95% of the days I am the strong independent woman who is adulting by herself - paying her taxes, pursuing her hobbies, traveling cities, making her meals, working her own hours, visiting friends, meeting new people, and taking care of her pet. But 5% of the days I am the vulnerable woman who has no one to lean on, and it's depressing. Not interested in dating. How do I get over this feeling?
Yep: friends and dating.
Ok so the answer is more friends then. Thanks.
Might reduce the 5% to 3% but only a partner will get you to 0% and increase the happiness of the other 95%. Why do you not want a partner? There are infinite types of relationships that can fit all sorts of needs and desires.
In the immortal words of Gordon Gekko, "if you need a friend, get a dog"
A pet is too much work and additional expense
But you just mentioned taking care of your pet in the 95%. And now you're saying you don't want a pet? Is this a random spam post.?
Just curious, why the lack of interest in dating?
Sounds like OP is putting their guard up to shield them from insecurities or previous breakups
I feel the same way on some days but I am open to making new friends or even dating to get over that 5%. Why aren’t you open to dating?
You’re going to hit the wall and your youth will be gone. Then what? Sounds like you’re wasting your time doing nothing and will end up alone and unhappy. Men need women and women want men. Or so the saying goes. Have fun fighting biology.

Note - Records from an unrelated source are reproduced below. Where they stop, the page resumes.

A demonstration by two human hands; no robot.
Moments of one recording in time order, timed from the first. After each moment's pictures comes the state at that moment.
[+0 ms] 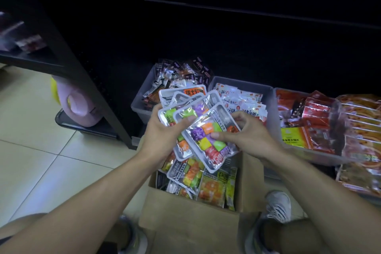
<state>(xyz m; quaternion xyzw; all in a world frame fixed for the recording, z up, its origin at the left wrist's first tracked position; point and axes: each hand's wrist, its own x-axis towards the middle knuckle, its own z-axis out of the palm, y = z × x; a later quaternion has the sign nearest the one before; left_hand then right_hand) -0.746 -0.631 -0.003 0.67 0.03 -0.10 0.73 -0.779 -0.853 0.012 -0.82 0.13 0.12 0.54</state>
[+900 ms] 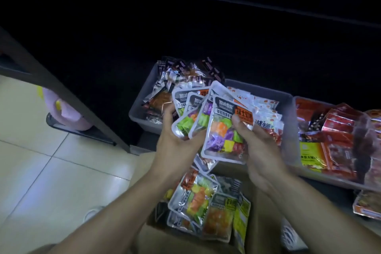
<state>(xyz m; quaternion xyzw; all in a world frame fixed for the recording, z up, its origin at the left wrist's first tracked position) -0.691 -0.653 0.009 0.70 0.06 -0.13 0.70 -0.701 -0.831 -0.014 -0.57 0.34 0.07 0.75</state>
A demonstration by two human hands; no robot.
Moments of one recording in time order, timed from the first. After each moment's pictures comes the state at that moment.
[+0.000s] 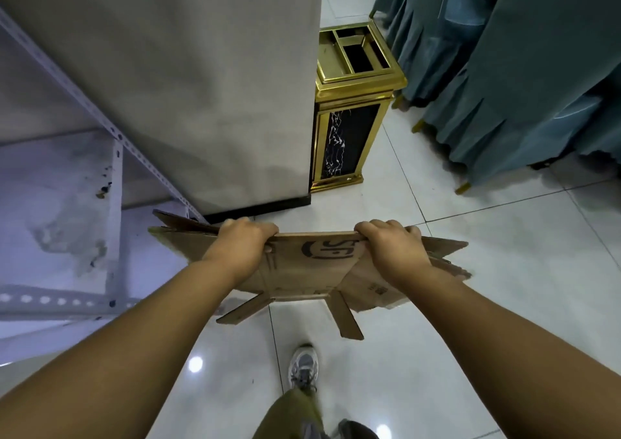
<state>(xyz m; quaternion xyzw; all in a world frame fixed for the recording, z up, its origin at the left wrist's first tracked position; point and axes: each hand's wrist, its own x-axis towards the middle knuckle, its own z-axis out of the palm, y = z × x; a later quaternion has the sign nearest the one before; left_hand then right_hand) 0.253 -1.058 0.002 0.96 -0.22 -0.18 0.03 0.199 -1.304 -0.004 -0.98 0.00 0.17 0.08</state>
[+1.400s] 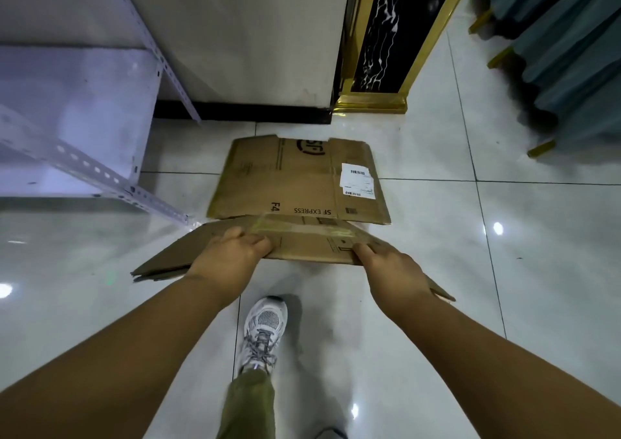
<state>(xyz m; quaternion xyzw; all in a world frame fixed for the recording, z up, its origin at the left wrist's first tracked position) 0.078 -1.107 -0.298 0.95 -0.15 -0.26 0.00 0.075 -1.354 -0.303 -0.96 -0.14 0.25 0.02</state>
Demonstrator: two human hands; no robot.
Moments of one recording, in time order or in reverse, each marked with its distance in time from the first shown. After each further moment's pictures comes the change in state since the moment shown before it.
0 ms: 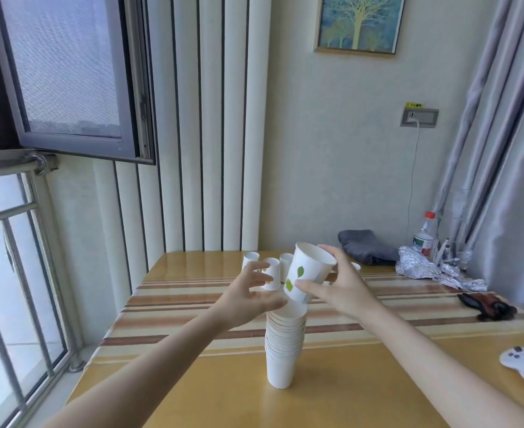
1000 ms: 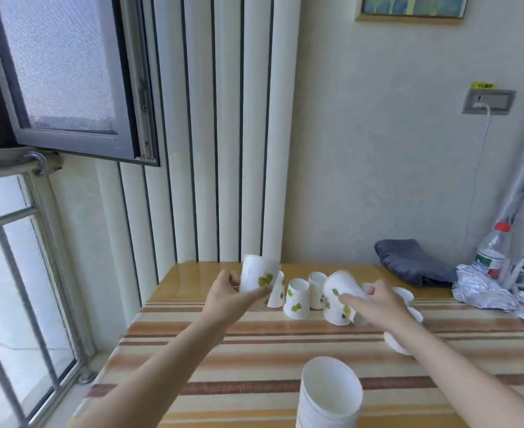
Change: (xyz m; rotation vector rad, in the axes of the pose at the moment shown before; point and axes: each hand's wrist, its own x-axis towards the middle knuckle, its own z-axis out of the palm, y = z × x) left_hand 0.095 -0.044 -0.064 -0.087 0.373 -0.262; right_hand 0.137 0.073 0.011 -0.352 0.107 0.426
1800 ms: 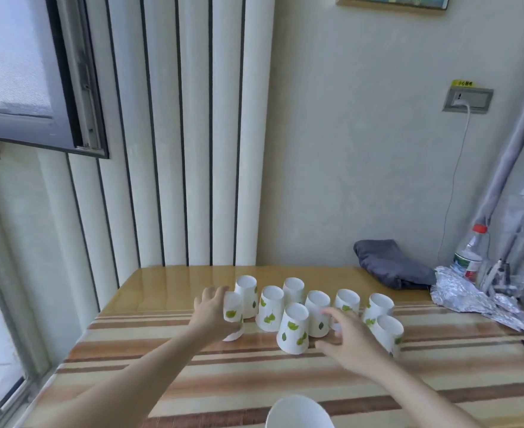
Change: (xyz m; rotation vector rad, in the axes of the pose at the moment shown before) left_hand 0.106 -0.072 0.054 0.784 -0.149 0.032; right_hand 0.038 0.055 0.028 -0.233 -0.180 -0.292
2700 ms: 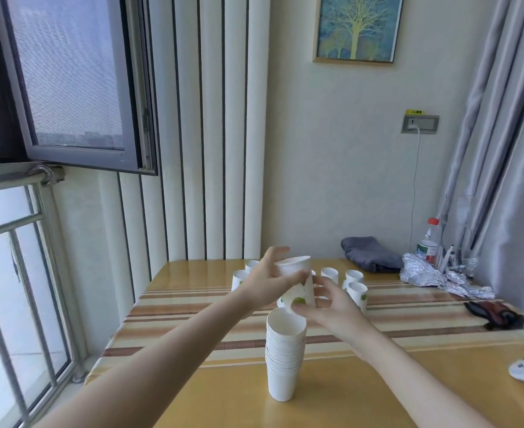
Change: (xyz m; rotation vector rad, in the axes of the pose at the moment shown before) left_hand -0.213 0.114 -0.065 -0.653 -0.055 0.342; right_hand -0.192 -0.101 -0.040 0.690 0.004 -0.067
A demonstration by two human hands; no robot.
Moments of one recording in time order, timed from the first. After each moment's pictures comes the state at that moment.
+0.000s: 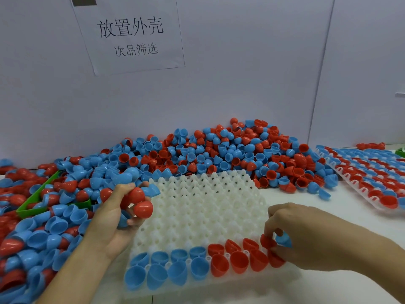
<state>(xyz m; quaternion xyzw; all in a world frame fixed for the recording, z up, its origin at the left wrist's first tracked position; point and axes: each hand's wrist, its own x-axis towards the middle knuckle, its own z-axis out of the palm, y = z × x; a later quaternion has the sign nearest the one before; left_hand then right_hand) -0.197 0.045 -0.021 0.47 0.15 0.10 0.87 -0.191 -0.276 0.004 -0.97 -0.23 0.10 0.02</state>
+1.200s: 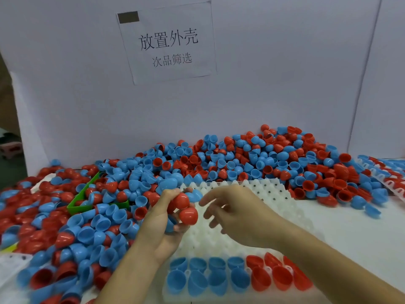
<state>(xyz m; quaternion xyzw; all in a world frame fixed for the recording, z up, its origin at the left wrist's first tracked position) -0.196 0.038 -0.024 0.41 0.13 0.05 0.90 -0.170 -0.128 0.010 -0.87 -0.30 0.05 0.39</state>
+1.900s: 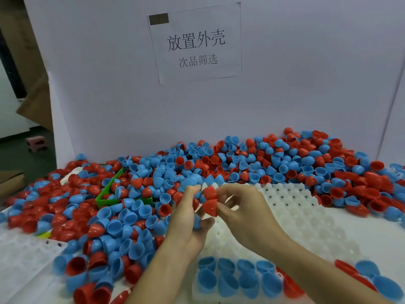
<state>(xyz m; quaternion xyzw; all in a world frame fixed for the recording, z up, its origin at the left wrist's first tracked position) -0.190 0.044 -0.026 0.41 0.15 0.08 0.90 -0.176 -0.078 -0.005 -0.81 -0.26 -0.08 0.52</state>
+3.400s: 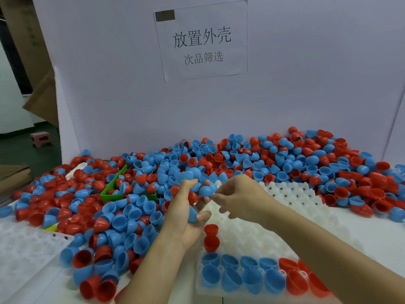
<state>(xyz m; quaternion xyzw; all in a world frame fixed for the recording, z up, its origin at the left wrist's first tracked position) -0.187 0.064 -0.027 0.36 0.11 0.07 0.92 -0.141 -0.069 0.007 -0.90 -0.21 0.06 0.38</state>
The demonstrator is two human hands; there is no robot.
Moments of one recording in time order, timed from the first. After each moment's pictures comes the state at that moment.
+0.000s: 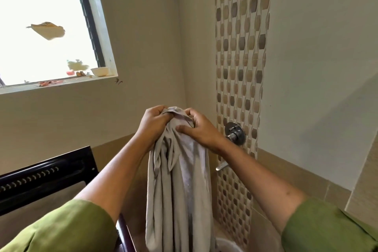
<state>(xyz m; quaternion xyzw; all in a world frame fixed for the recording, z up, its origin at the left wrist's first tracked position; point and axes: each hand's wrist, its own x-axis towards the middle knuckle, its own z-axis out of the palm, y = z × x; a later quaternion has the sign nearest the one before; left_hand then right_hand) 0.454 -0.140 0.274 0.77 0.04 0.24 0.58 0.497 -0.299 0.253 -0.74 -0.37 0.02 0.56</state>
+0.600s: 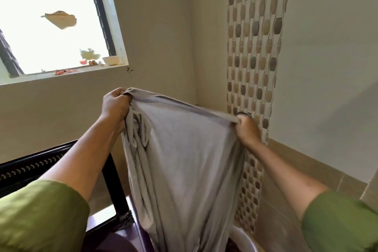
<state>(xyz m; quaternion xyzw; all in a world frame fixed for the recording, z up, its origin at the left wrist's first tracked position) 0.423 -0.055 0.293 0.68 0.18 0.36 0.61 0.558 -0.354 0.186 -0.89 -0.10 -0.13 0.43</state>
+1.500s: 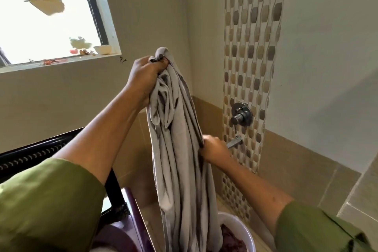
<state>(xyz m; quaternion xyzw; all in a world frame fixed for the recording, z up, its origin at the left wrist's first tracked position) 0.447 -0.139 0.331 0.71 0.04 0.30 0.64 0.528 -0.297 0.119 -0.93 -0.25 -0.01 0.28</state>
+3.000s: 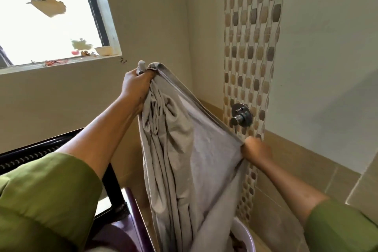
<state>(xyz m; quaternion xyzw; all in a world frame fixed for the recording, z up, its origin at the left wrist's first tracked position) 0.460 -0.107 0.307 0.69 0.11 0.33 0.63 0.557 -0.400 0.108 -0.98 -0.07 -0.04 0.17</state>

So everything I am doing is nothing, and the only thing that completes me is a man? Oh GTFO here boy.
Try volunteering at local community or help some people in need. That will give you a different level of happiness.
I forgot to mention, I lead a non-profit in my region 😊
How does this lady have so much time and energy! Kudos to you !
Why are you not interested in dating?
I find that the people with the strongest support networks spend the most amount of time helping others, maybe time to retrospect and figure out how to be more vulnerable around others
You made a good point. I don't want to unload my emotions on anyone. I have a strong support network but I fear that if I start leaning over too much on them, they may not like it. They are close to me but isn't is just human to step away from someone that behaves in a vulnerable way? Having said that, I have been vulnerable with some of my closest friends at times. But I want to keep it limited 😊
Then what are you interested in?
I wouldn't have made this post had I known the answer to that
Sounds like she's really into Zuckerberg or really hates Zuckerberg.